Posted on April 6, 2017 by Maple Creek
Budget cuts to the school board will affect students in a variety of ways, that will be felt for a long time to come. FILE PHOTO

Megan Roth
Twitter: @MeganMCNews

A source has claimed teaching positions have already been affected in the Chinook School Division.

According to the source, who would rather remain unnamed, eight teaching positions have been affected by the drastic budget cuts.

Within Chinook there are people retiring, and those positions are not going to be filled, the source claims.

When asked about this development, Chinook School Division could give no confirmation.

Director of Eduction with Chinook School Division Liam Choo-Foo says there will be adjustments that have to be made within the system.

“Until those get finalized internally, there won’t be any public announcement,” Choo-Foo said.

The new provincial budget hit Chinook hard, and as such there will be changes within the school division.

When the budget came down on March 22, Chinook’s Chief Financial Officer Rod Quintin said the board will look at all possible avenues to tackle the budget cuts. “Anything and everything” is on the table, according to Quintin.

“The new budget was definitely very difficult for Chinook … there will have to be some adjustments within the system,” said Choo-Foo.
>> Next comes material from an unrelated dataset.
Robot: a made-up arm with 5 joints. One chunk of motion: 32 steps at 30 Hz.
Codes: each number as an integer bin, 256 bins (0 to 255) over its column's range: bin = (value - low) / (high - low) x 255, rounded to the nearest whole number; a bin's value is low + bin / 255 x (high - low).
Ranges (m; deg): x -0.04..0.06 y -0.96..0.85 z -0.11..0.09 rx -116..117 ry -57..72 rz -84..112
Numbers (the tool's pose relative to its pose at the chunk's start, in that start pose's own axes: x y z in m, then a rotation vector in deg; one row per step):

With the size of reduction needed in the budget, Choo-Foo says change is immanent.

“With the size of reduction in Chinook, there is no doubt that structures will have to be changed and we will have to adjust how we operate,” Choo-Foo said.

Education Critic for the Opposition Carla Beck says the cuts to education are very deep and just as concerning.

“Chinook has been hit with an eight per cent cut. The school board has already seen cuts over the last several years,” Beck said in a phone interview.

On top of the budget cut, Chinook will also have to face an increase in other bills including an increase in power bills and a one per cent increase on PST. There was also a recent increase in educational property tax, which goes towards paying for the schools.

Beck claims the Saskatchewan Government is not providing the schools with all the funds from those taxes.

“About $67 million comes in, and the government hands out about $54 million of that, the rest goes into the provincial coffers,” Beck said.

Beck says the budget has put all school divisions in a tough position and will have to make “very difficult decisions.”

“The current government is trying to make the school boards make cuts to increase efficiency,” said Beck. “We are passed the point of efficiency.”

The cuts to education are troubling, Beck says, and more is yet to come with the introductions to the Eduction Amendment Act on April 5.

According to Beck, the amendments will take the power of spending in any regard away from the schools and place it into the Minister of Education’s office.

The new amendments “rob the schools” of any power, says Beck.

“This is exactly the opposite of what the people in the Southwest told us they wanted when we were out there in Fox Valley,” Beck said.

Budget cuts mean a cut to resources that will directly affect the schools and classrooms.

One such resource will be the ability to hire new teaching staff  for the schools.

The budget cuts faced today in schools across the province will have long lasting effects on the students of Saskatchewan, claims Beck.

“How are we expecting to give a bright future for our children, when we are taking away from them now?” asked Beck.